Demo available at:  
👉 **https://gpt2.devshubh.me**

---

# 🧠 Model Architecture

This model follows the **GPT-2 Small** architecture:

- Decoder-only transformer  
- Multi-Head Self-Attention  
- GELU activations  
- LayerNorm (Pre-Norm)  
- Flash Attention enabled during training  
- Positional embeddings  
- Weight decay + AdamW (fused)  
- Mixed Precision (AMP FP16)  

---

# 🛠️ Training Details

## **Pretraining on Ultra-FineWeb Edu (5B token subset)**

- **Dataset:** Ultra-FineWeb Edu (educational, high-quality text)  
- **Tokenizer:** GPT-2 BPE (50304 vocab)  
- **Steps:** Thousands of steps on Kaggle T4  
- **Techniques used:**
  - Flash Attention  
  - Gradient Accumulation  
  - FP16 AMP  
  - Cosine Learning Rate Decay  
  - Warmup  
  - Fused AdamW  
  - Weight Decay  
  - Checkpointing every 500 steps  

---

## **Supervised Fine-Tuning (SFT) for QA**

- **Dataset:** Custom QA JSONL  
- **Format:** `{"instruction": "...", "response": "..."}`  
- **Loss:** Cross-entropy  
- **Goal:** Improve chat quality + correctness for QA  
- **Result:** Stable ~0.6–0.7 loss, improved reasoning  
- **Tokens:** ~100K–200K from curated dataset  

---

# 📚 Datasets Used

### **Pretraining Dataset: Ultra-FineWeb Edu**
- Educational subset of Ultra-FineWeb  
- High-quality English text  
- Filtered for correctness  
- Contains textbook-like explanations  
- Clean enough to bootstrap small LLMs  

### **Fine-Tuning Dataset: Custom QA JSONL**
- Australian knowledge  
- Definitions  
- Technology facts  
- Simple reasoning questions  
- Clean short answers  

---

# 🔤 Tokenizer

- GPT-2 BPE  
- 50304 vocab  
- Identical formatting to GPT-2 tokenizer  
- Tokenization done via `tiktoken`  

---

# 💻 How to Use (Karpathy Repo)

### **1. Clone the repo**
```bash
git clone https://github.com/shubharthaksangharsha/karpathy
cd karpathy/chapter-9-sft-rhlf-dpo-gpt2-124m
```

### **2. Run inference**
```python
import torch
from model import GPT

ckpt = torch.load("model_09535.pt", map_location="cpu")
model = GPT(config=ckpt['config'])
model.load_state_dict(ckpt['model'])
model.eval()

out = model.generate("Who is the prime minister of australia?", max_new_tokens=60)
print(out)
```

### **To run the QA model instead:**
```python
import torch
from model import GPT

ckpt = torch.load("qa-sft_best.pt", map_location="cpu")
model = GPT(config=ckpt['config'])
model.load_state_dict(ckpt['model'])
model.eval()

out = model.generate("What is the capital of Australia?", max_new_tokens=60)
print(out)
```

---

# 🤗 How to Use (Hugging Face Transformers)
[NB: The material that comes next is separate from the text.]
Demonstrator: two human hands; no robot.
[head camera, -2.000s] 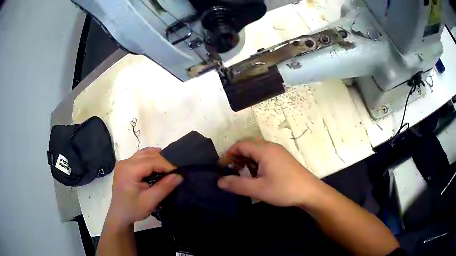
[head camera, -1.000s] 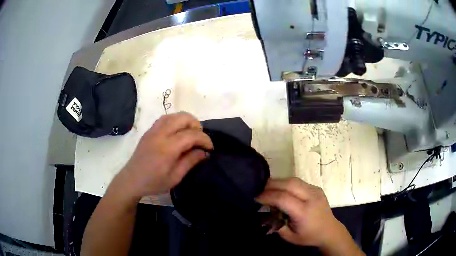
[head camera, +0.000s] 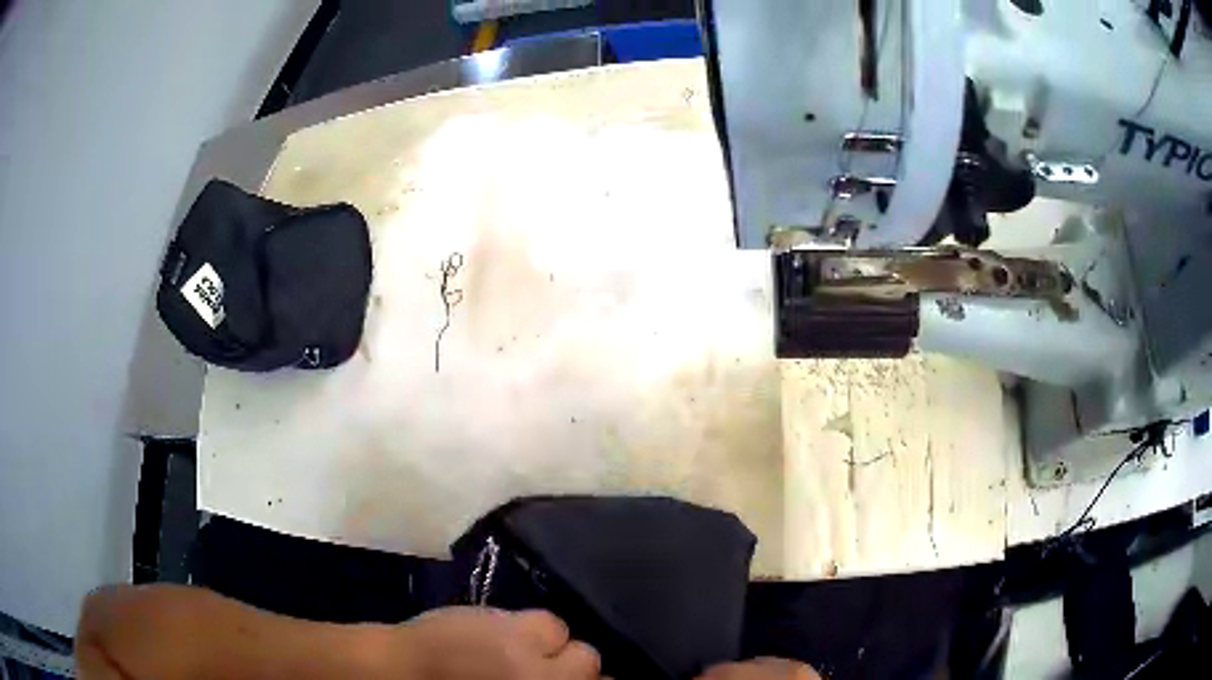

Because this is a **Karpathy-format checkpoint**, you cannot load it directly using:

```python
AutoModelForCausalLM.from_pretrained(...)
```

Instead, load the state dict manually:

```python
import torch
state = torch.load("model_09535.pt", map_location="cpu")
model = state["model"]
```

⚠️ A conversion script is required for full HF `.from_pretrained()` compatibility.

---

# 📝 Example Inference (QA Model)

```python
import torch
from model import GPT
from tokenizer import GPT2Tokenizer

tokenizer = GPT2Tokenizer()

ckpt = torch.load("qa-sft_best.pt")
model = GPT(config=ckpt['config'])
model.load_state_dict(ckpt['model'])
model.eval()

prompt = "Q: What is the capital of Australia?\nA:"
tokens = tokenizer.encode(prompt)
out = model.generate(tokens, max_new_tokens=60)
print(tokenizer.decode(out))
```

---

# ⚠️ Limitations
- Only 124M parameters (not SOTA)  
- Limited reasoning ability  
- Trained on small custom QA set  
- Not RLHF-finetuned (only SFT)  
- Not safety-aligned or filtered  

---

# 📄 License
This work is based on Andrej Karpathy’s "Neural Networks: Zero to Hero" course and follows the same educational license.